We can plot this polynomial:

We can now easily determine the minimum of the polynomial $p$. It is:

\[\chi = \frac{1}{2} \frac{ f^\mathrm{ls}(a) (b^2 - c^2) + f^\mathrm{ls}(b) (c^2 - a^2) + f^\mathrm{ls}(c) (a^2 - b^2) }{f^\mathrm{ls}(a) (b - c) + f^\mathrm{ls}(b) (c - a) + f^\mathrm{ls}(c) (a - b)}.\]

We now use this $\chi$ to either replace $a$, $b$ or $c$ and distinguish between the following four scenarios:

$\chi > b$ and $f^\mathrm{ls}(\chi) > f^\mathrm{ls}(b)$ $\implies$ we replace $c \gets \chi$,
$\chi > b$ and $f^\mathrm{ls}(\chi) \leq f^\mathrm{ls}(b)$ $\implies$ we replace $a, b \gets b, \chi$,
$\chi \leq b$ and $f^\mathrm{ls}(\chi) > f^\mathrm{ls}(b)$ $\implies$ we replace $a \gets \chi$,
$\chi \leq b$ and $f^\mathrm{ls}(\chi) \leq f^\mathrm{ls}(b)$ $\implies$ we replace $b, c \gets \chi, b$.

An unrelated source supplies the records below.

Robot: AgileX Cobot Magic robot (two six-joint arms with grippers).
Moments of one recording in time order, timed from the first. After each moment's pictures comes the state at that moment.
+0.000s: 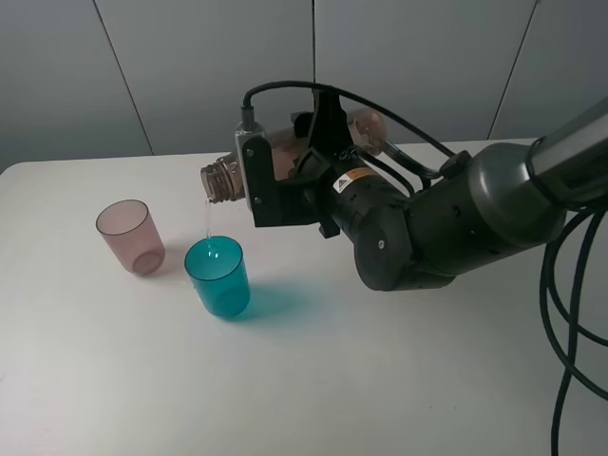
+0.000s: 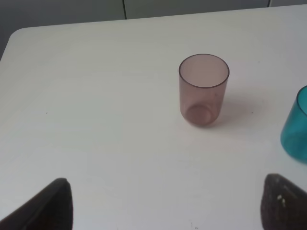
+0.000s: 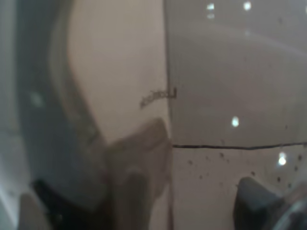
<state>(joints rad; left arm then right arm) -0.02 0.00 -0.51 -0.02 1.08 0.03 0.91 1.92 -0.79 0.69 -0.91 -1.86</state>
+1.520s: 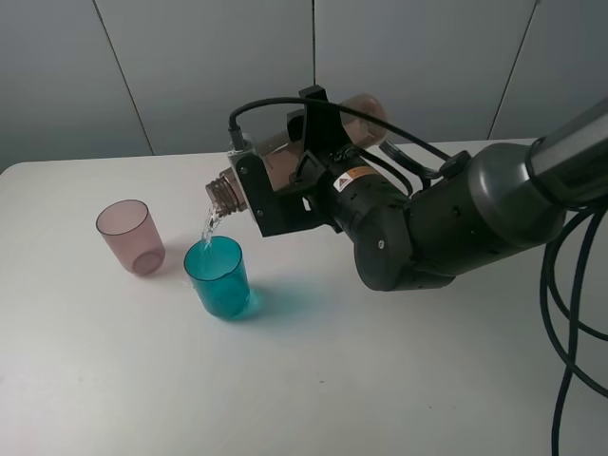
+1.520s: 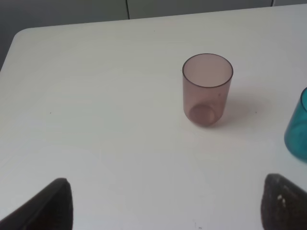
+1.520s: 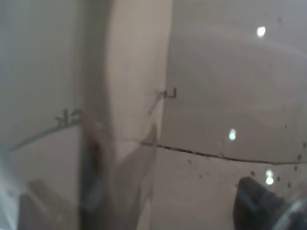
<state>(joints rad) -0.02 0.00 -0.51 -0.01 1.08 0.03 0.91 1.92 -0.79 0.69 -0.94 -2.04</state>
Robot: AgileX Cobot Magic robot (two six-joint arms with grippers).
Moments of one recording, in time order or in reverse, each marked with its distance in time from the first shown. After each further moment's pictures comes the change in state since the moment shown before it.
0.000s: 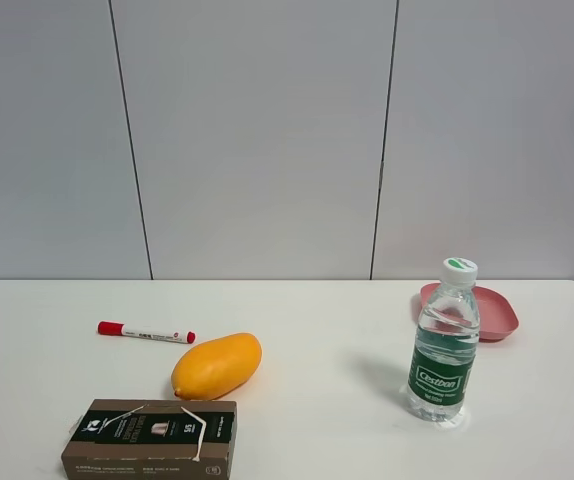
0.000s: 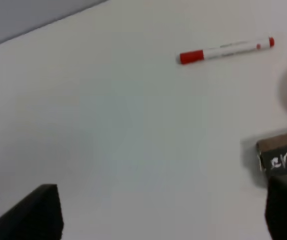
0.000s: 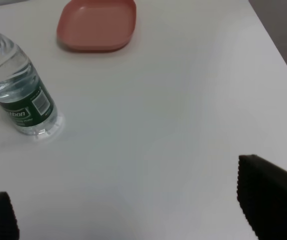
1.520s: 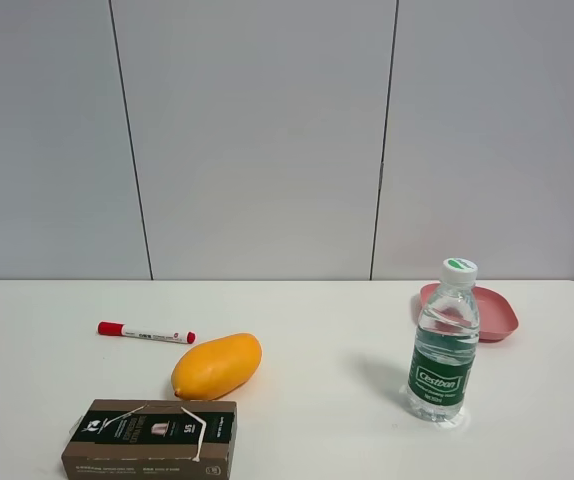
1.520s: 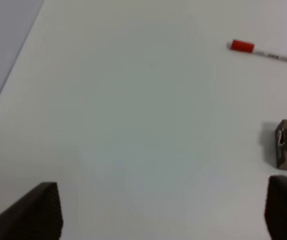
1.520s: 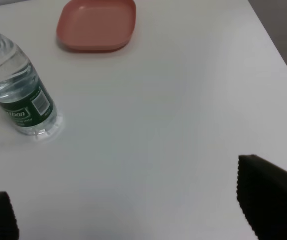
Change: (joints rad) left arm 0.290 -0.799 0.530 -0.097 0.015 -0.109; right arm 0.000 0.000 0.000 0.000 0.000 0.000
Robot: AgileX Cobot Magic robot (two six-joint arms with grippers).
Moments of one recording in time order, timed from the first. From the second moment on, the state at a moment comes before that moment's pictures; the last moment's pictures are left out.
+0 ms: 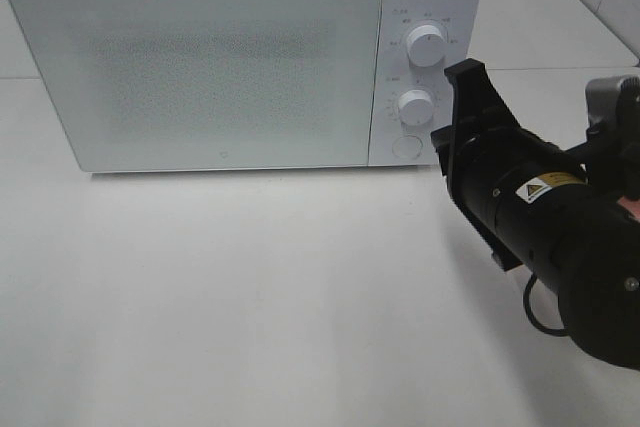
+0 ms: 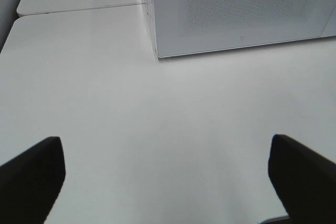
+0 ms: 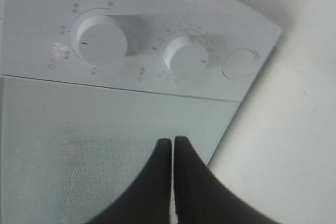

In our example we have the second case: $\chi$ is to the right of $b$ and $f^\mathrm{ls}(\chi)$ is smaller than $f(b)$. We therefore replace $a$ with $b$ and $\b$ with $\chi$. The new approximation is the following one:

We again observe the second case. By replacing $a, b \gets b, \chi$ we get:

We now observe the first case: $\chi$ is to the left of $b$ and $f^\mathrm{ls}(\chi)$ is above $f(b)$. Hence we replace $b, c \gets \chi, b.$ A successive iteration yields:

Info

After having computed $\chi$ we further either shift it to the left or right depending on whether $(c - b)$ or $(b - a)$ is bigger respectively. The shift is made by either adding or subtracting the constant $\varepsilon$.

Also see SimpleSolvers.DEFAULT_BIERLAIRE_ε.

1These points further need to satisfy $f^\mathrm{ls}(a) > f^\mathrm{ls}(b) < f^\mathrm{ls}(c)$.